The argument is very similar to the "guns don't kill people" argument. I would
differ strongly on whether "most folks" find that a compelling argument, but I
don't want to have that argument here. Courts have been very skeptical of
attempts to pull liability back to gun makers or sellers for precisely this
reason. The debate over what can or can't be regulated is really a debate over
whether the second amendment protects a truly individual right and if so to
what.  By the way, the Fifth Circuit just weighed in on the matter in the
Emerson case and strongly rejected the "collective rights" theories. 

In the case of speech, there is no ambiguity over what the standard is. The
O'Brien intermediate scrutiny standard is very well defined. The court focused
heavily on it and any Supreme Court review will be based on it. 

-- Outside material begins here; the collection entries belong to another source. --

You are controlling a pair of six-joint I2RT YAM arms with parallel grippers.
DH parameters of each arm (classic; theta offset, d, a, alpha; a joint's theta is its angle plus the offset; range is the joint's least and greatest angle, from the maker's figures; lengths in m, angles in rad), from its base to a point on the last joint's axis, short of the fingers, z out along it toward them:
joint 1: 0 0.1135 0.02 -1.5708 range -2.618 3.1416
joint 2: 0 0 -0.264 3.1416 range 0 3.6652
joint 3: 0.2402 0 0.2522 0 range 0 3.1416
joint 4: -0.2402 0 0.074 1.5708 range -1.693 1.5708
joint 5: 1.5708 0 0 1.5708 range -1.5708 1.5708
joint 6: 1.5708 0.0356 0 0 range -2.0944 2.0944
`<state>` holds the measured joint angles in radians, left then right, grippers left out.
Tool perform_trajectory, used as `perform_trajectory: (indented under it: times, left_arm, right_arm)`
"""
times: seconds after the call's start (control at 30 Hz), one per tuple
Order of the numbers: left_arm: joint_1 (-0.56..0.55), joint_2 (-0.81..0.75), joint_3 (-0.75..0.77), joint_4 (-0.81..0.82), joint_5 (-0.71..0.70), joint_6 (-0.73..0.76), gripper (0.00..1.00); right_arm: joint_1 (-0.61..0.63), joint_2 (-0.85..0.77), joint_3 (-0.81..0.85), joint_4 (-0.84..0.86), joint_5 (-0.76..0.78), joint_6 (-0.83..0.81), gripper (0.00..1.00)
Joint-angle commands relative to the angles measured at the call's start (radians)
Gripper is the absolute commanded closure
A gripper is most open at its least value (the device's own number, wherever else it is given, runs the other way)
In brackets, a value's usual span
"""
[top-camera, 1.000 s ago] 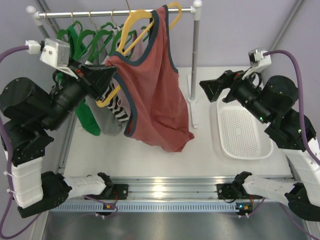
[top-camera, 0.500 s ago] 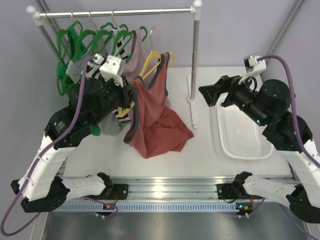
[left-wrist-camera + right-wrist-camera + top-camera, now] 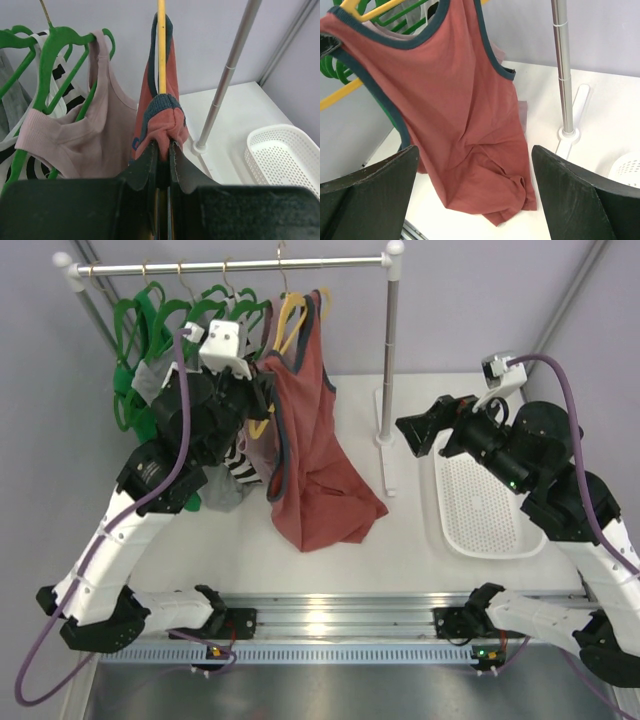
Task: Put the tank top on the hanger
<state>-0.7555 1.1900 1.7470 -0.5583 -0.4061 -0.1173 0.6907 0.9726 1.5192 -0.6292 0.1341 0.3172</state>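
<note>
The rust-red tank top (image 3: 315, 410) hangs on the yellow hanger (image 3: 291, 310) by the rail, and its hem trails on the table. The hanger's metal hook (image 3: 281, 262) crosses the rail; I cannot tell whether it rests on it. My left gripper (image 3: 262, 397) is shut on the hanger's lower arm, with the top's navy-trimmed shoulder bunched over it. In the left wrist view the hanger (image 3: 161, 50) is edge-on above the pinched tank top (image 3: 165, 122) and the left gripper (image 3: 162, 150). My right gripper (image 3: 410, 430) stands open to the right, apart from the tank top (image 3: 455, 115).
The rail (image 3: 230, 264) carries green hangers (image 3: 150, 320), a dusty-pink tank top (image 3: 85, 145) and a striped top (image 3: 240, 465). The rail's right post (image 3: 390, 350) stands between the arms. A white perforated basket (image 3: 480, 505) lies at the right.
The left arm has swung the hanger with the tank top down from near the camera and back up to the rail. The right arm has hardly moved and stays open.
</note>
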Motion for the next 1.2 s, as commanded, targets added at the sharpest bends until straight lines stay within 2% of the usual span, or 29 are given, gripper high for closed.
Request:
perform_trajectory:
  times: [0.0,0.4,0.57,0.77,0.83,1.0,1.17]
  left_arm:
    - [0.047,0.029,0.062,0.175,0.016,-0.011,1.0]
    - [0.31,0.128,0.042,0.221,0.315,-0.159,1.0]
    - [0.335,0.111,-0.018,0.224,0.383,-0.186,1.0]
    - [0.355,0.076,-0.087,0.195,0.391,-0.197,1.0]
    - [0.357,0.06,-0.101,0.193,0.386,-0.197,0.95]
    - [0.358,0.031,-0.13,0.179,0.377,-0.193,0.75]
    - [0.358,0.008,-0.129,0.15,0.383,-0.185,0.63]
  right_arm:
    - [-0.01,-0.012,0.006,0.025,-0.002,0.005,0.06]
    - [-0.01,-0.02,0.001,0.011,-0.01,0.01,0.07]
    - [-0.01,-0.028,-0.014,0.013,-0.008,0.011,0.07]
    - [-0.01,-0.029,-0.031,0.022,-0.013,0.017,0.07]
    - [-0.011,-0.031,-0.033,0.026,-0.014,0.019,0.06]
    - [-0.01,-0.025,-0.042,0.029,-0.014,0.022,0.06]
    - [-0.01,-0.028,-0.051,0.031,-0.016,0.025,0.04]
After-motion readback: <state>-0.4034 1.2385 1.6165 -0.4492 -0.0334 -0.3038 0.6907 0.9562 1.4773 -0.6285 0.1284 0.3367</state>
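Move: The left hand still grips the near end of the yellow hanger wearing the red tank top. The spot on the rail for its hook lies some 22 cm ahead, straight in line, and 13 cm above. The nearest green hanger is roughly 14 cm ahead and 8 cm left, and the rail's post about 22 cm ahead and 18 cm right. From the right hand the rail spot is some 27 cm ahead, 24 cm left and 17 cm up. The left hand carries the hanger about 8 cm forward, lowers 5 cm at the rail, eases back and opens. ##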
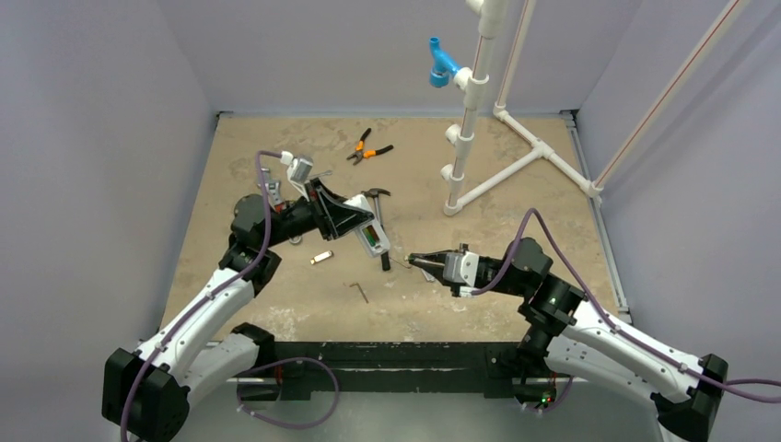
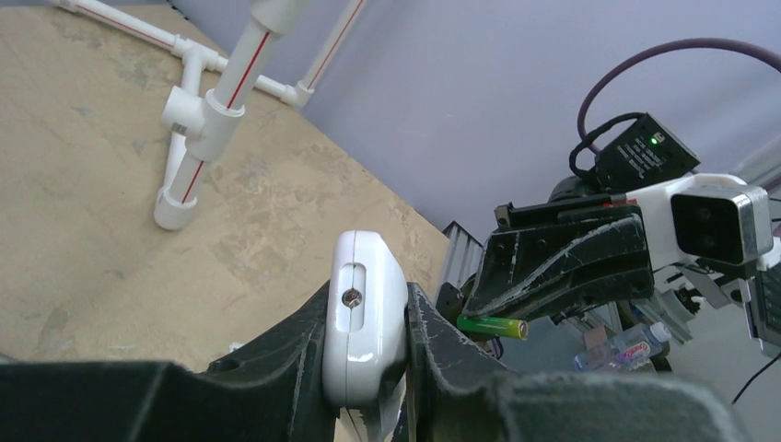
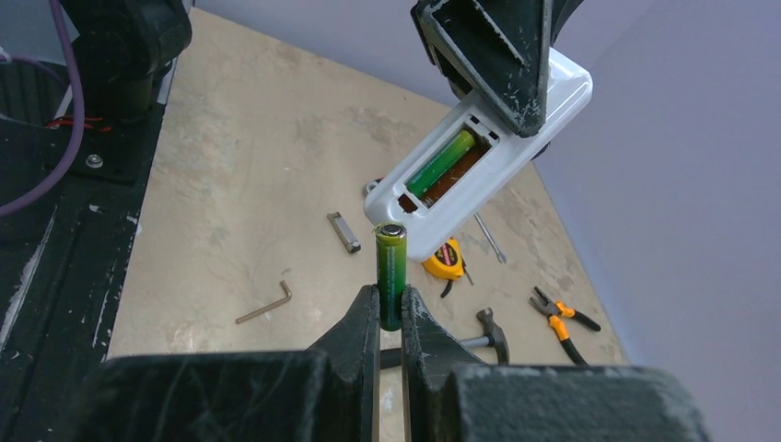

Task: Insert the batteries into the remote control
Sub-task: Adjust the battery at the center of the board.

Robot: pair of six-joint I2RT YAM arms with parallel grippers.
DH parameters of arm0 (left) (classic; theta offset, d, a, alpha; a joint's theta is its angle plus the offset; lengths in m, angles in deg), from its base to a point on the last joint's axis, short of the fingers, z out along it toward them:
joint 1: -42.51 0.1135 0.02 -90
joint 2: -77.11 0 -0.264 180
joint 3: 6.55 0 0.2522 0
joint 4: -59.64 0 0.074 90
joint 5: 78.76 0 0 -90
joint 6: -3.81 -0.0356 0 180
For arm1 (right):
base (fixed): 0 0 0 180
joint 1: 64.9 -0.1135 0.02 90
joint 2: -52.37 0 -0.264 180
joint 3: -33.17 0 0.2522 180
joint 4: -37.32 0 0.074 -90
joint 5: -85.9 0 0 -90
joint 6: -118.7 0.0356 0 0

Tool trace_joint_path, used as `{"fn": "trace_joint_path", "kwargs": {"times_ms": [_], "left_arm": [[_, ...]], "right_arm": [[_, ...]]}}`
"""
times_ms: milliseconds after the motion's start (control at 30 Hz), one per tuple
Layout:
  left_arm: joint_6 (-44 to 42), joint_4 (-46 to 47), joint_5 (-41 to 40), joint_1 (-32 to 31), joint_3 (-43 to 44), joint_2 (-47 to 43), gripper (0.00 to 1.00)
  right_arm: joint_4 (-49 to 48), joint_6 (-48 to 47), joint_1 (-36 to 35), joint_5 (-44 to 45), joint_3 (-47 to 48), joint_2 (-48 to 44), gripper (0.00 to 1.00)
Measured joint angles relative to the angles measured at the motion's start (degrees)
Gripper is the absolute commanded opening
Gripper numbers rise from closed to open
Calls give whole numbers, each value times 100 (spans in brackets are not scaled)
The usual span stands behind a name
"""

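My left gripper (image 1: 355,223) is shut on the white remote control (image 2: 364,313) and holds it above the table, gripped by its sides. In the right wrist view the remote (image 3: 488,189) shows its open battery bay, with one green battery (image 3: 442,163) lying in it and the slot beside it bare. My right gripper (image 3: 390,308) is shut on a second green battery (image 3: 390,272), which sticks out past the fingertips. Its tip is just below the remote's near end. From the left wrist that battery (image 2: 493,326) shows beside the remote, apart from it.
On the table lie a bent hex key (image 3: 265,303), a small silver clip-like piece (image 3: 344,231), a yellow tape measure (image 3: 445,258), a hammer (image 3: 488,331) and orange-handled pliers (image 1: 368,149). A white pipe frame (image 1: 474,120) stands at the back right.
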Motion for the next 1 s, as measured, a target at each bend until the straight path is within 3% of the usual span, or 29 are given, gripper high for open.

The analogy to "putting a loaded gun in someone's hand" is right on target.
This act requires personalized intent. It is the same standard as in aiding and
abetting or conspiracy cases. That is where we would like to draw the line. If
I write a virus and I send it to you, then I join you in being somewhat
responsible for how you use it. Free speech is not a defense to joint malicious
action.

> I argued that if congress and the courts are justified in treating
> software like guns, there must be some "imminent peril" associated
> with software that likens it to a loaded gun.  The court's initial
> attempt at this was to count mouse clicks, but that's ridiculous.  How
> many mouse clicks will the court find are required to establish a
> "comfortable distance" from harm?  If I publish circumvention code on
> a t-shirt instead of on the Internet, and so prospective circumventers
> have to type in the code by hand, will that be enough of a safety
> margin?  I doubt it.

I agree with your "imminent peril" idea. That is very reminiscent of the "clear
and present danger" standard or the "likely to incite imminent lawless action"
standard.

The Court also completely neglects that it takes a lot more than just a click:
you have to put in the DVD, knowing full well what you intend to do with the
decrypted result. You also have to install the software. All of these acts are
essentially done in anonymity relative to Eric Corley.

> And so we will be forced to recognize the DMCA as a restriction on all
> forms of speech describing circumvention devices, not just speech that
> is compilable computer code.

I'm worried that "encryption researcher" will become like a title of nobility
that gets you a pass on liability while amatures and dabblers will be denied
the right to speak the very same words. 

> -- Dave Touretzky

Hey, thanks for your efforts in this case. If nothing else, we now at least
have a precedent that says that software, including object code IS SPEECH and
deserves at least intermediate scrutiny as opposed to no scrutiny.